Always a value with uncountably many preimages? (for a continuous real map on the plane) Let $f$ be a continuous map ${\mathbb R}^2 \to {\mathbb R}$. For $y\in {\mathbb R}$, denote by $P_y$ the preimage set $\lbrace (x_1,x_2) \in {\mathbb R}^2 | f(x_1,x_2)=y \rbrace$.
Is it true that
(1) At least one $P_y$ is uncountable ?
(2) At least one $P_y$ has the same cardinality as $\mathbb R$.
Some easy remarks :


*

*(2) is stronger than (1).

*(2) follows from (1) if we assume the GCH.

*If there is a point $(x_0,y_0)$ such that the partial derivatives $\frac{\partial f}{\partial x}(x_0,y_0)$ and $\frac{\partial f}{\partial y}(x_0,y_0)$ exist and one of them is nonzero, then 
(2) (and hence (1)) follows from the implicit function theorem.
 A: Consider the restriction of $f$ to $\mathbb{R}_x=\mathbb{R} \times \{x\}$ for fixed $x$. If its image is a point, we're done. Otherwise, its image is an interval in $\mathbb{R}$, and that interval contains a subinterval with rational endpoints. Since there are only countably many such intervals, there must be one that's contained in the images of uncountably many $\mathbb{R}_x$; then any point in that interval has uncountable preimage.
A: It’s well-known that every uncountable closed subset of $\Bbb R^n$ (indeed, every uncountable Borel set) has cardinality $2^\omega$, so (1) and (2) are equivalent, since every $P_y$ is closed. In fact a strong form of (2) is true.
(2) is certainly true if $f$ is constant. If not, $\operatorname{ran}f$ contains an open interval $(a,b)$. For each $y\in(a,b)$, $\Bbb R^2\setminus P_y$ must be disconnected. But for any countable set $S\subseteq\Bbb R^2$, $\Bbb R^2\setminus S$ is arcwise connected and therefore connected, so $|P_y|=2^\omega$. 
To see that $\Bbb R^2\setminus S$ is arcwise connected, fix $p,q\in\Bbb R^2\setminus S$ with $p\ne q$. There are $2^\omega$ straight lines through $p$, so most of them miss $S$, and similarly for $q$. Thus, there are straight lines through $p$ and $q$ that miss $S$ and intersect.
A: (1) Deleted my answer for this part. 
(2) If you have that there exists a $P_y$ which is uncountable, then $P_y$ has the cardinality of $\mathbb{R}$ even without the continuum hypothesis.

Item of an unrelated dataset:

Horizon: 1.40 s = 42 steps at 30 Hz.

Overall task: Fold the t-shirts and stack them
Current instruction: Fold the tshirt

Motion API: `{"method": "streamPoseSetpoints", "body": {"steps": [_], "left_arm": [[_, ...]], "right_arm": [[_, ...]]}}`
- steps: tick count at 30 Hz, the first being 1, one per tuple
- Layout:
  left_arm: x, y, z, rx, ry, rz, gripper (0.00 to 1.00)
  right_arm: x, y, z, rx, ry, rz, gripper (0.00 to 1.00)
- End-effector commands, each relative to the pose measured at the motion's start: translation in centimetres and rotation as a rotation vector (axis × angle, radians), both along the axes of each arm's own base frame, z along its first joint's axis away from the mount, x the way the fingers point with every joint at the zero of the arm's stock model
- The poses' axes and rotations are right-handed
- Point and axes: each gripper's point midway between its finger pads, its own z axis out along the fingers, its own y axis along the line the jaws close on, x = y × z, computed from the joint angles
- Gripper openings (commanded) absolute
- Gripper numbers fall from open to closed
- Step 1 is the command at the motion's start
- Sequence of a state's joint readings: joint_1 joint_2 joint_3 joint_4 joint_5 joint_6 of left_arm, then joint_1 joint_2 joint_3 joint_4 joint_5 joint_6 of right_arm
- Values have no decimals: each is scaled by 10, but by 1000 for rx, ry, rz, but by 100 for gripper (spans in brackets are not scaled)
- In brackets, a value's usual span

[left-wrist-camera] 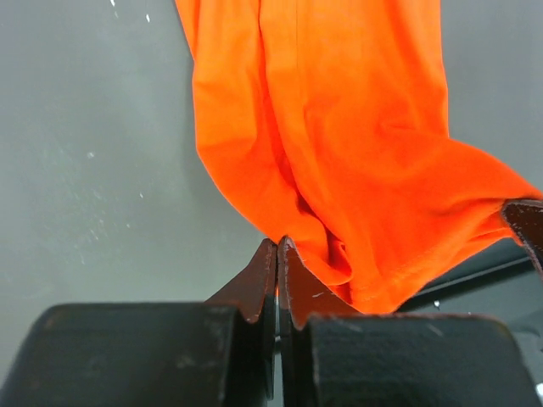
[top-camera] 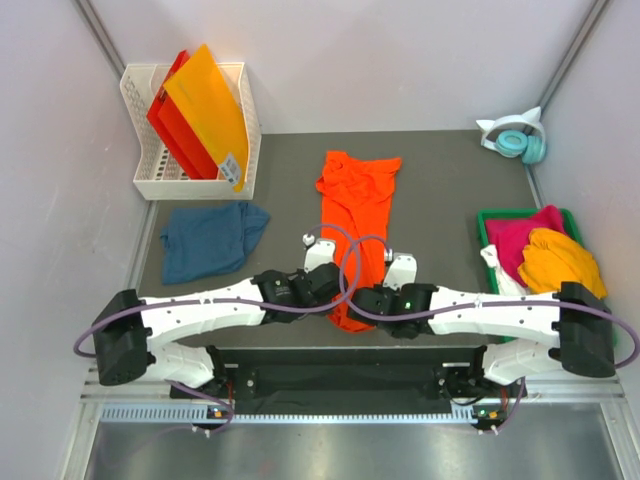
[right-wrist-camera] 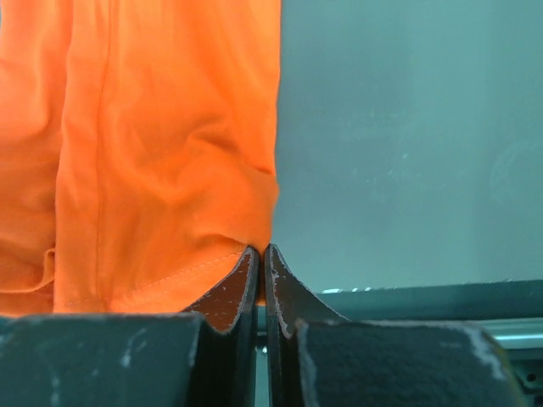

This is because since $f$ is continuous, $P_y$ is a closed set since $y$ is closed. By the Cantor Bedixson theorem, it can be written as a union of a countable set and a perfect set. Perfect sets have cardinality of the continuum. (I guess they are called perfect because they are not counterexamples to the continuum hypothesis.)